Mentors shaped that growth: Mitchell; Laura Ramzy, clinical associate professor in the program; and Tiamo Tamale, assistant professor and director of TDRC, who served as Alyasseri's instructor and clinical supervisor. Alyasseri had read Tamale's bio before applying and said it was part of why she chose the program. Through their work together, Tamale saw Alyasseri bring that same presence and purpose into her work with others.
“Clinically, I have seen Zainab meet her clients both different from and similar to herself with powerful authenticity, deep empathy and balanced acceptance while challenging them with skillfulness,” Tamale said.
Tamale also described Alyasseri as calm, inquisitive, organized and deeply collaborative, someone who brings “drive, altruism, and an innovative approach to problem-solving” to the work. That combination of steadiness and purpose became part of what Alyasseri carried through the program—and what she hopes to bring into her future practice.

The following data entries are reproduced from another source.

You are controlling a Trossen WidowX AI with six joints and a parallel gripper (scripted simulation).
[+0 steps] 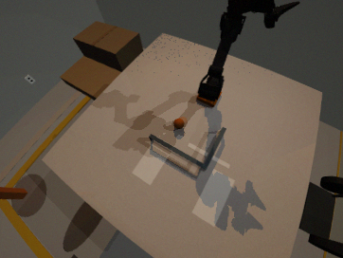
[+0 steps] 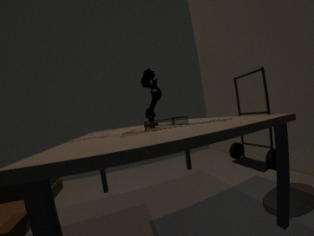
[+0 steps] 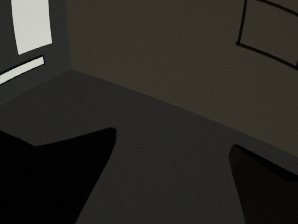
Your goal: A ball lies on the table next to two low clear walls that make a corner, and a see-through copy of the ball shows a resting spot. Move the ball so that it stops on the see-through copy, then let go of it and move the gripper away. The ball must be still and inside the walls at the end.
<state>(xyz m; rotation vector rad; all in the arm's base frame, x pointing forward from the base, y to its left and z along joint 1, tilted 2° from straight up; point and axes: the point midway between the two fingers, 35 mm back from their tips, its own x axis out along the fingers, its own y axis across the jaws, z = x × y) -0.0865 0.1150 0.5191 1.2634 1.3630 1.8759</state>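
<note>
Now: gripper tip 400 mm short of the orange ball, 160 mm to the left of it and 530 mm above it.
</note>
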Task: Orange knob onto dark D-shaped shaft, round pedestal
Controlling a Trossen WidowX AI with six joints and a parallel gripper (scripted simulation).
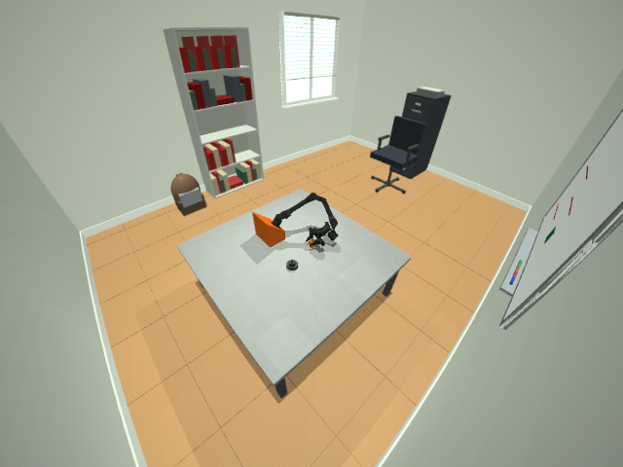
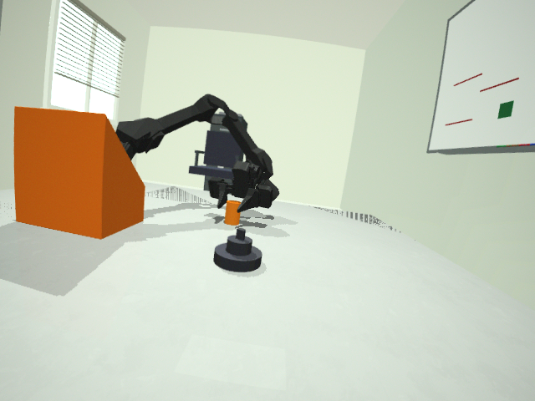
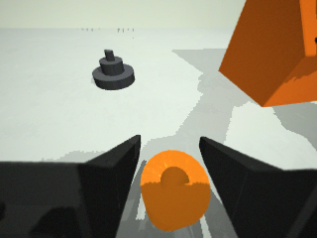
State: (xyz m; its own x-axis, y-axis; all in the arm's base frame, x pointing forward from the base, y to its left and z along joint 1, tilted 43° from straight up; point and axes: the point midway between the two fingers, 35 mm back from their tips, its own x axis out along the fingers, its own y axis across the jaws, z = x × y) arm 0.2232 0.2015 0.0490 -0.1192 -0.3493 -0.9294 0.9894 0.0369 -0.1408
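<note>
Now: gripper tip 4 cm to the right of the knob and 2 cm above it. From my gripper tip the other things lie so: dark pedestal 9 cm ahead, 19 cm to the right, 1 cm below.
</note>
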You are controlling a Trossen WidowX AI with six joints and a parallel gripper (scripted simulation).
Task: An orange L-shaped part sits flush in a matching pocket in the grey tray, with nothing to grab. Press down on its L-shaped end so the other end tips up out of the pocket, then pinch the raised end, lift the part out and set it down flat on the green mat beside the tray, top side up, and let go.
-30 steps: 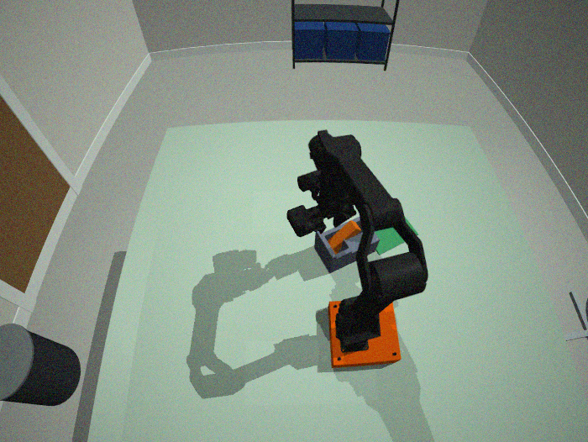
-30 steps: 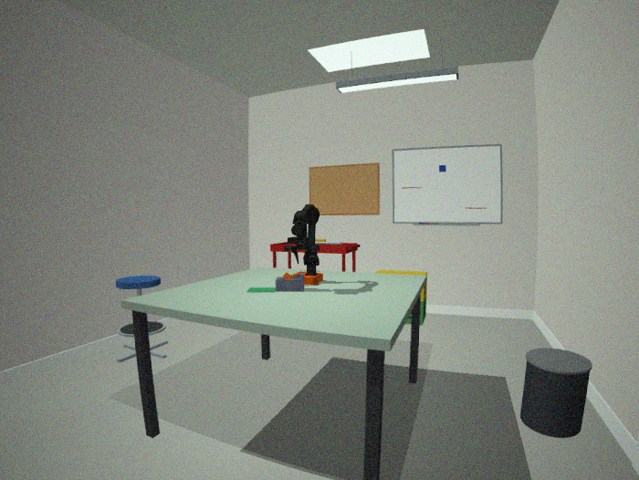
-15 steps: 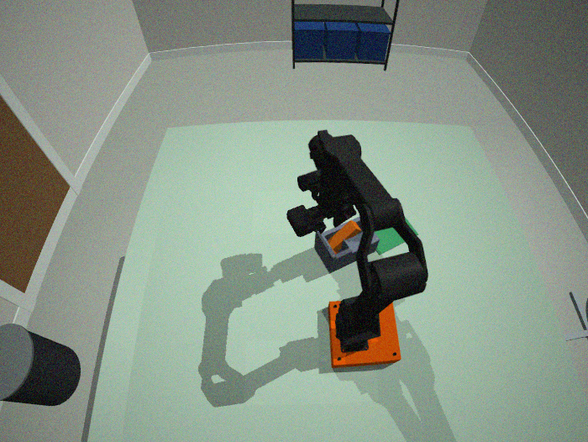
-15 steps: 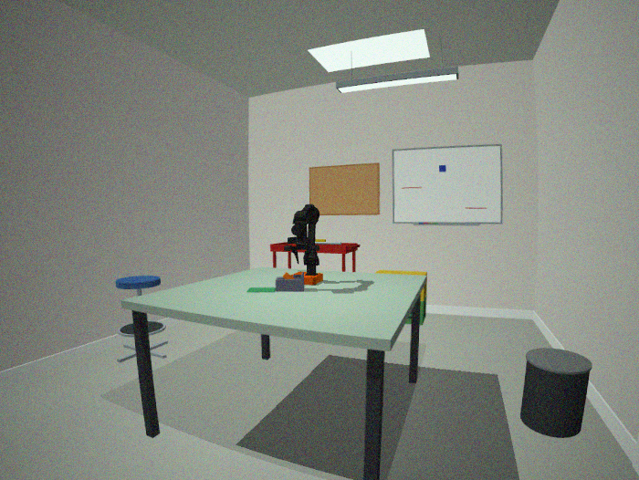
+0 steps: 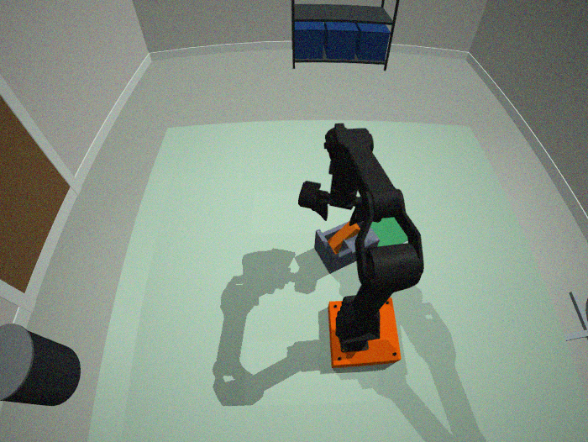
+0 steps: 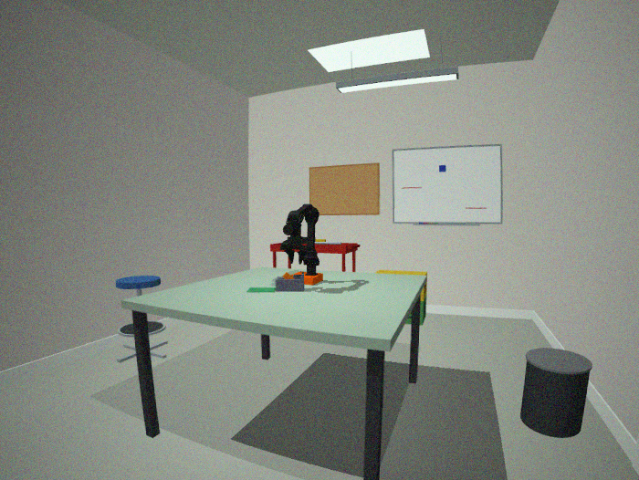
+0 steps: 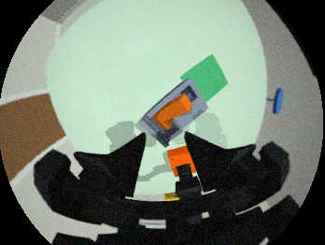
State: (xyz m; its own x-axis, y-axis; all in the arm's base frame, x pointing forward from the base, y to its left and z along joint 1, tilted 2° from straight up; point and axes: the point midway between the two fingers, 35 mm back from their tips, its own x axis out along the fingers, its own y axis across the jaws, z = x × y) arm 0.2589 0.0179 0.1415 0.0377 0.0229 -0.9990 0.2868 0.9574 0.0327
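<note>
My gripper tip is now 10 mm past the orange L-shaped part, 10 mm to the left of it and 100 mm above it. Round my gripper tip: green mat 60 mm ahead, 180 mm to the right, 160 mm below.
</note>
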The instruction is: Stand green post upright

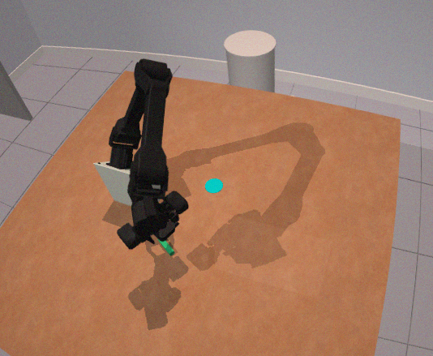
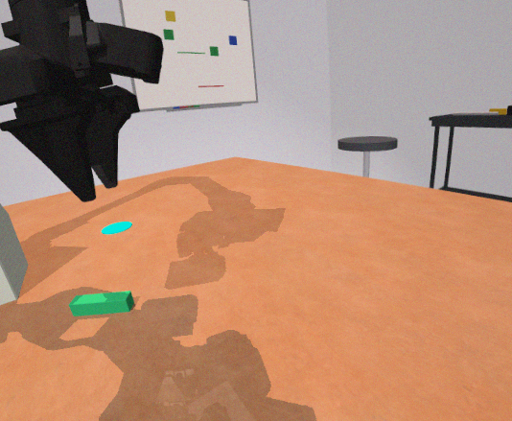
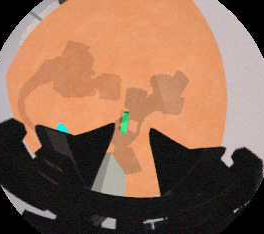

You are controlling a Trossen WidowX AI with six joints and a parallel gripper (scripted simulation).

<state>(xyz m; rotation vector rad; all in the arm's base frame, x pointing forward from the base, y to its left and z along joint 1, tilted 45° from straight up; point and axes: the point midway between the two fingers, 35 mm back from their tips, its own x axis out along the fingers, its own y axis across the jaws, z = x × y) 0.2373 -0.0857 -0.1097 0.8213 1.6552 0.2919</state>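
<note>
Now: the green post 3 cm behind my gripper tip, 3 cm to the left of it and 13 cm below it. Also, from my gripper tip: cyan circle: 1 cm behind, 29 cm to the left, 13 cm below.
</note>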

Over time, Denver became more than the city she came for school. Through clinical work, community, and mentorship, she found footing in a place that had once been entirely unfamiliar and more confident that her identities were not separate from the work she hoped to do, but central to it.
Asked to describe her GSPP experience in a few words, Alyasseri doesn't hesitate: grounding, humbling, blessed. "Every piece of feedback, every not-so-perfect grade is serving something—it's building something bigger," she said. "As a Muslim woman, knowing I had the opportunity to sit in these classrooms, learn from my mentors and get to meet other GSPP students—it was a very blessed experience, and I'm very honored that I got to be in this space."
After graduation, Alyasseri plans to apply for licensure as a Colorado LPCC and continue through an externship with Boulder Emotional Wellness, where she spent the past year as a student fellow training in synergetic play therapy and EMDR. She hopes to open a private practice called MANAR Psych, rooted in an Islamic statement she carries: "He who knows himself knows his Lord." For Alyasseri, the name reflects a circular opportunity for self-exploration.
Her advice to future IDP students is direct: "Be yourself authentically."
For Alyasseri, that authenticity is both personal and professional—a way of honoring her family's sacrifices, serving her clients, and building the kind of care she once had to search hard to find.
"Being myself is rewarding," she said. "It serves me, it serves my clients, and it supports my growth so I can contribute more deeply to humanity."